И в основном получается, потому что с мыслью о людях и для людей старается Миканор, и авторитета у него больше, нежели прав, а все права его рождаются, возникают из инициативности да из готовности самую тяжесть брать на себя. Не легко с людьми, не привыкшими сообща делать общее дело. Но гребля и гораздо большее — показать людям, что они лучше, чем сами думали,— Миканору удается.
«И наши куреневцы не хуже других,— медленно текли мысли Миканора.— И с ними можно работать... Абы только поднять да повести... А там они пойдут... Люди как люди... Ничего, мы еще покажем с этими людьми!..»
Он весело стряхнул дремоту, поднялся первым:
— Дак, может, передохнули уже!»
Это один Миканор, вначале. И первоначальное отношение к нему автора.
А вот — Миканор в дальнейшем, с которым мы и расстаемся в «Дыхании грозы».
«— Не надо было сеять,— с мстительной резкостью заявил Миканор.
Плосковатое, поклеванное оспой лицо было нетерпеливым и недовольным: лезут тут со всякими выдумками, задерживают. Победно напомнил: — Сказано было: не сей!..
Миканор собрался уже идти к землемеру. Как бы давал понять: рассуждать тут не о чем! Василя резкость, нечуткость его разозлили».

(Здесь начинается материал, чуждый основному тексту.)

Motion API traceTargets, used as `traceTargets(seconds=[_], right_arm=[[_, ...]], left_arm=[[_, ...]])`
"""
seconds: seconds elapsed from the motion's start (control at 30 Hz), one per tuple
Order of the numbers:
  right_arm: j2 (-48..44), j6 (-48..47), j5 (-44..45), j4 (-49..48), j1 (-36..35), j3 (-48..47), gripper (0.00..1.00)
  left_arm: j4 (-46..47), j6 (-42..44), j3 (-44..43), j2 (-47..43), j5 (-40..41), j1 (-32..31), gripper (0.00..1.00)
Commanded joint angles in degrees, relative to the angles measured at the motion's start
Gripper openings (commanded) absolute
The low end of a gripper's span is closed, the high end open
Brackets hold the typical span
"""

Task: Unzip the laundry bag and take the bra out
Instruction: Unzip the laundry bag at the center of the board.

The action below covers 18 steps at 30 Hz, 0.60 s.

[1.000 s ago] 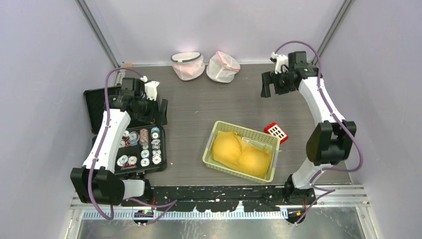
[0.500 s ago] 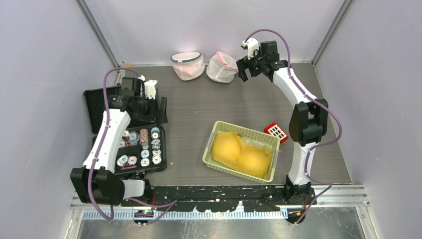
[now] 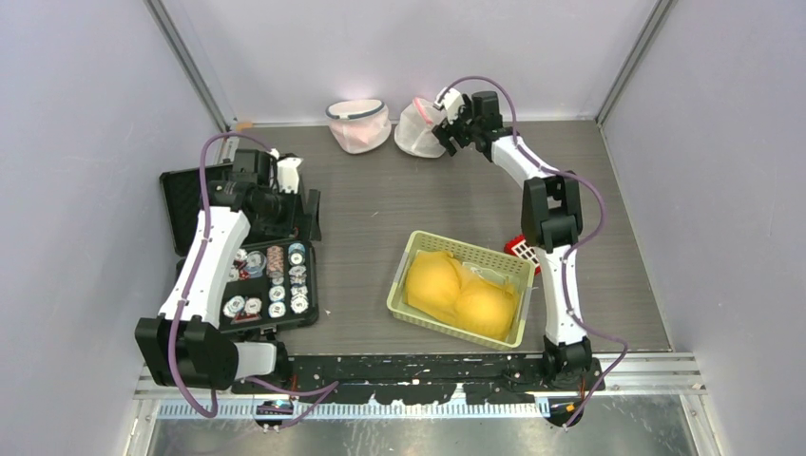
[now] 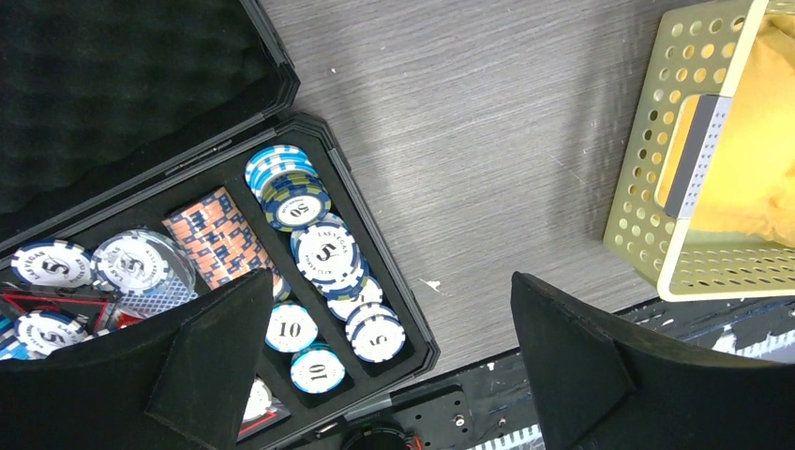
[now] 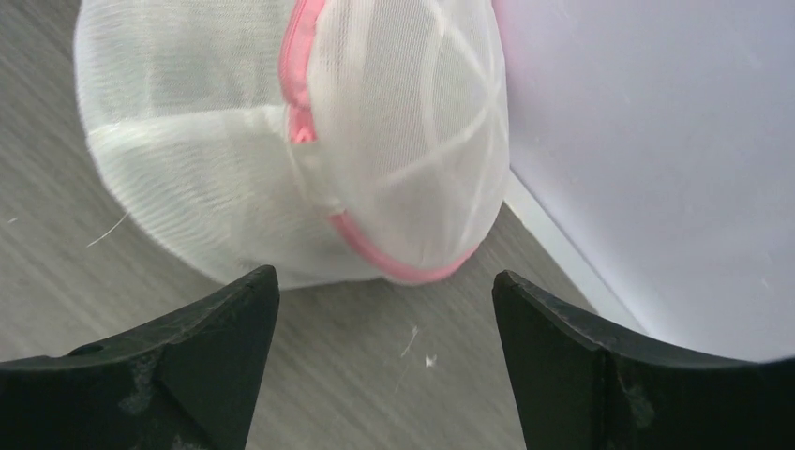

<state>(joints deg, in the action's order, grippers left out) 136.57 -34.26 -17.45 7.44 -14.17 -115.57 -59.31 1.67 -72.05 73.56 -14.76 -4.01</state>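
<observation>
A white mesh laundry bag (image 3: pixel 421 129) with a pink zipper (image 5: pixel 298 75) stands at the back of the table, against the wall. In the right wrist view the bag (image 5: pixel 234 141) fills the upper left, zipped shut, and no bra shows through its mesh. My right gripper (image 3: pixel 447 139) is just right of the bag, open, its jaws (image 5: pixel 384 277) straddling bare table below the bag's lower edge with nothing between them. My left gripper (image 3: pixel 304 211) hovers open over a poker chip case (image 4: pixel 375 309), far from the bag.
A second mesh bag (image 3: pixel 358 124) with a dark rim and pink contents stands left of the first. A green perforated basket (image 3: pixel 407 277) holds yellow padded cloth (image 3: pixel 461 294). A small red and white object (image 3: pixel 526 250) lies beside the right arm. The open chip case (image 3: pixel 181 204) sits at left.
My right arm has swung left along the back wall, from the back right corner to the pink-zippered bag. The left arm has not moved.
</observation>
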Motion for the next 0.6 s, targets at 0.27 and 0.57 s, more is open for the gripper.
traceTargets(seconds=[0.27,0.57], right_arm=[[6.56,-5.84,-2.28,-7.11,-0.8,-10.6,0.69],[3.49,-8.5,-4.7,-6.95,-0.99,-7.8,0.49]], left_arm=[[-1.74,0.9,-4.04,1.53,-1.47,-0.03,1.0],[0.67,1.68,-3.61,-0.21,-3.18,-0.06,1.0]])
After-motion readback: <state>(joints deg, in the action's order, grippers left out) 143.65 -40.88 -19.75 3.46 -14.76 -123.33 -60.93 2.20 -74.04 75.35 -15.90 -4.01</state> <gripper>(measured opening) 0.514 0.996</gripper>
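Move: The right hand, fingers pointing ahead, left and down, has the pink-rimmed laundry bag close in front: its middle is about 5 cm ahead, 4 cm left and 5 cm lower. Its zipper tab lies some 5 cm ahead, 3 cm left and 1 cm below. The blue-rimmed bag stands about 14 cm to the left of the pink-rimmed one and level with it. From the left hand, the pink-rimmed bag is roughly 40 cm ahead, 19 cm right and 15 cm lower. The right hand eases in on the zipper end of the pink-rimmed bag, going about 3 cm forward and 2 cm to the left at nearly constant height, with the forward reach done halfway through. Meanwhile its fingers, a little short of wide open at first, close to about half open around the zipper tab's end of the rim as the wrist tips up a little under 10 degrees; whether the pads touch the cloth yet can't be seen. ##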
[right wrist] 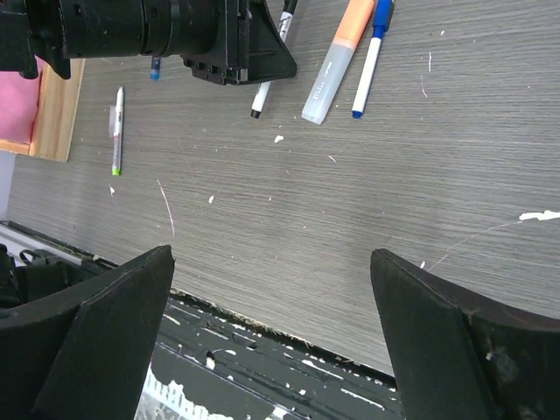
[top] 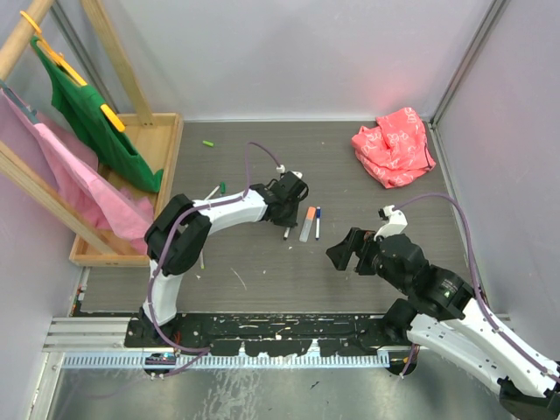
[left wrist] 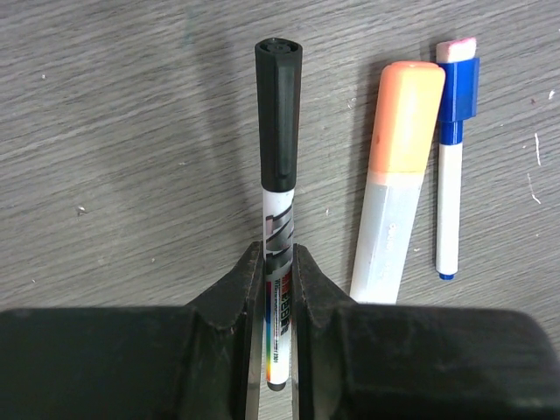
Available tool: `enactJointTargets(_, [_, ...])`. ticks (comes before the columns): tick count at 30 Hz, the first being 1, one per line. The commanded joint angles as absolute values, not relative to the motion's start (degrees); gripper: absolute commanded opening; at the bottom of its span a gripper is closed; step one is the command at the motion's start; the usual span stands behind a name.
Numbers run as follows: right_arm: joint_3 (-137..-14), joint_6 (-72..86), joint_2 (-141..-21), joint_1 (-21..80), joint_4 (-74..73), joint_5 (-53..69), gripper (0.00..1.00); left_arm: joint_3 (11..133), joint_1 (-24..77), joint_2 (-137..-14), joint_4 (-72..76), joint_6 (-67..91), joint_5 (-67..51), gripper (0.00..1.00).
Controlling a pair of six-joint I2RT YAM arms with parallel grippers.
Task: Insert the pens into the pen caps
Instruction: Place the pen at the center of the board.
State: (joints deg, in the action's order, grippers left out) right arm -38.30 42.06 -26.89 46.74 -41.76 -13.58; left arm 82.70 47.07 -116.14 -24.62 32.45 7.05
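My left gripper [left wrist: 278, 252] is shut on a white pen [left wrist: 278, 219] whose black cap [left wrist: 277, 114] points away from the jaws, low over the table. In the top view this gripper [top: 286, 210] is at mid-table, with the pen's black end [top: 286, 234] sticking out. Just right of it lie an orange-capped highlighter [left wrist: 398, 175] and a slim pen with a blue cap [left wrist: 451, 157]. A green-tipped pen [right wrist: 115, 131] lies further left. A loose green cap [top: 208, 143] sits toward the back. My right gripper [right wrist: 271, 258] hangs open and empty near the front edge, right of the pens [top: 346, 252].
A wooden rack [top: 122, 70] with green and pink cloth stands at the back left over a wooden tray [top: 166, 149]. A crumpled red bag [top: 394, 144] lies at the back right. The black rail [right wrist: 289, 350] runs along the table's near edge.
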Motion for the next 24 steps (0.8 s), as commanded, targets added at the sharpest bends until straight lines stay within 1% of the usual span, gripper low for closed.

«На побитом оспой Миканоровом лице была та же пренебрежительная самоуверенность. Будто гордился своей силой. Будто издевался над его бедой.
— Земля — народная,— заявил Миканор.
В голосе его послышалось мстительное торжество».
Так — с Василем, который для него уже «хуже Корча», потому что Василь «не смолчит», а Миканор уже привыкает к мысли, что удобнее и легче, когда помалкивают. И гляди ты, не признает его, Миканорова, командирства!